# Exercise aim
Your response should contain every record below, copied exactly.

# Information
....
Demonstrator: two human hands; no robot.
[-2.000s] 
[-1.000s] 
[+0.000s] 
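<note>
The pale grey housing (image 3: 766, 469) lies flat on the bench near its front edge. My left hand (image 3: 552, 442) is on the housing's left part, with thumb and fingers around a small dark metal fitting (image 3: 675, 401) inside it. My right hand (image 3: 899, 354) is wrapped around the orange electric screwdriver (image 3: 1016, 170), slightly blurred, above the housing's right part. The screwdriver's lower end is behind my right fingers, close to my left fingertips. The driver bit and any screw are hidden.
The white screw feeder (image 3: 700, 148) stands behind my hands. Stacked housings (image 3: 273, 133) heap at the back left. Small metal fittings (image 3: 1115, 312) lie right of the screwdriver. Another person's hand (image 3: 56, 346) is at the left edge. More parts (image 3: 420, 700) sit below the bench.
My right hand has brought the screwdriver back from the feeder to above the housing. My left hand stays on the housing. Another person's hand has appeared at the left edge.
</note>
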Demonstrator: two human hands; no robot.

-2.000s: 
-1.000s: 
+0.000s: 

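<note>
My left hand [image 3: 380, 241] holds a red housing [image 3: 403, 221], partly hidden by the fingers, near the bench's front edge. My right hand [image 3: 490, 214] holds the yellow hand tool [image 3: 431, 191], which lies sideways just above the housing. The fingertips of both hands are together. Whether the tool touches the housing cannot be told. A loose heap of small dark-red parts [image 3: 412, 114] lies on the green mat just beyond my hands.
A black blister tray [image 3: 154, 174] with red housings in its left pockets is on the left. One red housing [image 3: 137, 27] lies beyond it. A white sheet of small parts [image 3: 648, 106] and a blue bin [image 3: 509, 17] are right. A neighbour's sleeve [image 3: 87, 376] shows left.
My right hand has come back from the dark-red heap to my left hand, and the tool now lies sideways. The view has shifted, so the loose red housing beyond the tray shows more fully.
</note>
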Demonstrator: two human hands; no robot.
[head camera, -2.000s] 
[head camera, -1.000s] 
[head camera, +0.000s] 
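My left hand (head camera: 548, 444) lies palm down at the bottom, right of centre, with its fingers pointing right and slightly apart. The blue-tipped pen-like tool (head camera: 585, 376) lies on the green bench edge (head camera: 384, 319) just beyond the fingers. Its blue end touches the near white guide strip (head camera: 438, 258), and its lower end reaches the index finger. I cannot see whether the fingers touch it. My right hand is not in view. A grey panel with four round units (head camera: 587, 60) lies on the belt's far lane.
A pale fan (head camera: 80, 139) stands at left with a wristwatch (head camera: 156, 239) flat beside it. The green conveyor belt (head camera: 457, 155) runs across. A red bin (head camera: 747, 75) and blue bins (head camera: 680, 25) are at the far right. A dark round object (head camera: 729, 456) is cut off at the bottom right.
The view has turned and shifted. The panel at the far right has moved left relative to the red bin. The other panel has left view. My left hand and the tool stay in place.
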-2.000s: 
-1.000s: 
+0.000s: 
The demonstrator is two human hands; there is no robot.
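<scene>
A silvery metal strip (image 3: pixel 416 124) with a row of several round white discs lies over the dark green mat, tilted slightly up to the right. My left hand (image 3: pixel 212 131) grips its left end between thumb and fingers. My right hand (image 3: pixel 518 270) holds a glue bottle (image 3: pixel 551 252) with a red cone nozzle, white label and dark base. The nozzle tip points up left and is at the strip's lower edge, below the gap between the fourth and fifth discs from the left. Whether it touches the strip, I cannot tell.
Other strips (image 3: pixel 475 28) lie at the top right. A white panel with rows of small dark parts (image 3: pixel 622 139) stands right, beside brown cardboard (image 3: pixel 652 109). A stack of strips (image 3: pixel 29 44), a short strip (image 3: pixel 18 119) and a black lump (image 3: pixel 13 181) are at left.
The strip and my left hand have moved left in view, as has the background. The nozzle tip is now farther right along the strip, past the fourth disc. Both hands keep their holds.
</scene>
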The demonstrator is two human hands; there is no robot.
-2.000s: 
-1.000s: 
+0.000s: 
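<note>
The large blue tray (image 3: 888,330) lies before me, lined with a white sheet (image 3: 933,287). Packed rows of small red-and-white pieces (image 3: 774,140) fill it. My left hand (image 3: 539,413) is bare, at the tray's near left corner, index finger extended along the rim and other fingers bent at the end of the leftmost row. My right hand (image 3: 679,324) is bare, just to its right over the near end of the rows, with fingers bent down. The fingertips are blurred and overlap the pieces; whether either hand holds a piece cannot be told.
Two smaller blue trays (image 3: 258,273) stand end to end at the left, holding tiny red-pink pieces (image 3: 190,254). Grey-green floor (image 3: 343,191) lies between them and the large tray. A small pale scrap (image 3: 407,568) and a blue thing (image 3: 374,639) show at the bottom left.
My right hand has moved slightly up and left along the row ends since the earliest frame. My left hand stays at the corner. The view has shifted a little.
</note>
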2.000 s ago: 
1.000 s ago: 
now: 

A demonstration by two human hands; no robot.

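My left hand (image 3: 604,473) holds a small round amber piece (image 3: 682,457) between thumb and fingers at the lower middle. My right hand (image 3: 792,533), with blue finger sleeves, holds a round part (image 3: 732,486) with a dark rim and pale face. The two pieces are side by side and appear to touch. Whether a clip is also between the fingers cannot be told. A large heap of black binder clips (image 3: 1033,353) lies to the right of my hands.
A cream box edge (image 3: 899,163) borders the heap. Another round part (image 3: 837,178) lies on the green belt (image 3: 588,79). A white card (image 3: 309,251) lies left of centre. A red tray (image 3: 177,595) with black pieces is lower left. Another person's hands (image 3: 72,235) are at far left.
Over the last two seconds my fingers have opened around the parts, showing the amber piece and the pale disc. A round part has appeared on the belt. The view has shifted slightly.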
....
# Result of this exercise
Demonstrator: two human hands; no robot.
[-2.000s] 
[-1.000s] 
[+0.000s] 
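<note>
The pale grey housing (image 3: 766, 469) lies flat on the bench near its front edge. My left hand (image 3: 552, 442) is on the housing's left part, with thumb and fingers around a small dark metal fitting (image 3: 675, 401) inside it. My right hand (image 3: 899, 354) is wrapped around the orange electric screwdriver (image 3: 1016, 170), slightly blurred, above the housing's right part. The screwdriver's lower end is behind my right fingers, close to my left fingertips. The driver bit and any screw are hidden.
The white screw feeder (image 3: 700, 148) stands behind my hands. Stacked housings (image 3: 273, 133) heap at the back left. Small metal fittings (image 3: 1115, 312) lie right of the screwdriver. Another person's hand (image 3: 56, 346) is at the left edge. More parts (image 3: 420, 700) sit below the bench.
My right hand has brought the screwdriver back from the feeder to above the housing. My left hand stays on the housing. Another person's hand has appeared at the left edge.
</note>
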Demonstrator: two human hands; no robot.

-2.000s: 
-1.000s: 
+0.000s: 

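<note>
My left hand [image 3: 380, 241] holds a red housing [image 3: 403, 221], partly hidden by the fingers, near the bench's front edge. My right hand [image 3: 490, 214] holds the yellow hand tool [image 3: 431, 191], which lies sideways just above the housing. The fingertips of both hands are together. Whether the tool touches the housing cannot be told. A loose heap of small dark-red parts [image 3: 412, 114] lies on the green mat just beyond my hands.
A black blister tray [image 3: 154, 174] with red housings in its left pockets is on the left. One red housing [image 3: 137, 27] lies beyond it. A white sheet of small parts [image 3: 648, 106] and a blue bin [image 3: 509, 17] are right. A neighbour's sleeve [image 3: 87, 376] shows left.
My right hand has come back from the dark-red heap to my left hand, and the tool now lies sideways. The view has shifted, so the loose red housing beyond the tray shows more fully.
</note>
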Demonstrator: two human hands; no robot.
[head camera, -2.000s] 
[head camera, -1.000s] 
[head camera, +0.000s] 
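My left hand (head camera: 548, 444) lies palm down at the bottom, right of centre, with its fingers pointing right and slightly apart. The blue-tipped pen-like tool (head camera: 585, 376) lies on the green bench edge (head camera: 384, 319) just beyond the fingers. Its blue end touches the near white guide strip (head camera: 438, 258), and its lower end reaches the index finger. I cannot see whether the fingers touch it. My right hand is not in view. A grey panel with four round units (head camera: 587, 60) lies on the belt's far lane.
A pale fan (head camera: 80, 139) stands at left with a wristwatch (head camera: 156, 239) flat beside it. The green conveyor belt (head camera: 457, 155) runs across. A red bin (head camera: 747, 75) and blue bins (head camera: 680, 25) are at the far right. A dark round object (head camera: 729, 456) is cut off at the bottom right.
The view has turned and shifted. The panel at the far right has moved left relative to the red bin. The other panel has left view. My left hand and the tool stay in place.
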-2.000s: 
-1.000s: 
+0.000s: 
The demonstrator is two human hands; there is no robot.
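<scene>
A silvery metal strip (image 3: pixel 416 124) with a row of several round white discs lies over the dark green mat, tilted slightly up to the right. My left hand (image 3: pixel 212 131) grips its left end between thumb and fingers. My right hand (image 3: pixel 518 270) holds a glue bottle (image 3: pixel 551 252) with a red cone nozzle, white label and dark base. The nozzle tip points up left and is at the strip's lower edge, below the gap between the fourth and fifth discs from the left. Whether it touches the strip, I cannot tell.
Other strips (image 3: pixel 475 28) lie at the top right. A white panel with rows of small dark parts (image 3: pixel 622 139) stands right, beside brown cardboard (image 3: pixel 652 109). A stack of strips (image 3: pixel 29 44), a short strip (image 3: pixel 18 119) and a black lump (image 3: pixel 13 181) are at left.
The strip and my left hand have moved left in view, as has the background. The nozzle tip is now farther right along the strip, past the fourth disc. Both hands keep their holds.
</scene>
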The demonstrator is two human hands; there is no robot.
-2.000s: 
-1.000s: 
+0.000s: 
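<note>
The large blue tray (image 3: 888,330) lies before me, lined with a white sheet (image 3: 933,287). Packed rows of small red-and-white pieces (image 3: 774,140) fill it. My left hand (image 3: 539,413) is bare, at the tray's near left corner, index finger extended along the rim and other fingers bent at the end of the leftmost row. My right hand (image 3: 679,324) is bare, just to its right over the near end of the rows, with fingers bent down. The fingertips are blurred and overlap the pieces; whether either hand holds a piece cannot be told.
Two smaller blue trays (image 3: 258,273) stand end to end at the left, holding tiny red-pink pieces (image 3: 190,254). Grey-green floor (image 3: 343,191) lies between them and the large tray. A small pale scrap (image 3: 407,568) and a blue thing (image 3: 374,639) show at the bottom left.
My right hand has moved slightly up and left along the row ends since the earliest frame. My left hand stays at the corner. The view has shifted a little.
</note>
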2.000 s ago: 
1.000 s ago: 
now: 

A demonstration by two human hands; no robot.

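My left hand (image 3: 604,473) holds a small round amber piece (image 3: 682,457) between thumb and fingers at the lower middle. My right hand (image 3: 792,533), with blue finger sleeves, holds a round part (image 3: 732,486) with a dark rim and pale face. The two pieces are side by side and appear to touch. Whether a clip is also between the fingers cannot be told. A large heap of black binder clips (image 3: 1033,353) lies to the right of my hands.
A cream box edge (image 3: 899,163) borders the heap. Another round part (image 3: 837,178) lies on the green belt (image 3: 588,79). A white card (image 3: 309,251) lies left of centre. A red tray (image 3: 177,595) with black pieces is lower left. Another person's hands (image 3: 72,235) are at far left.
Over the last two seconds my fingers have opened around the parts, showing the amber piece and the pale disc. A round part has appeared on the belt. The view has shifted slightly.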

The response above is complete.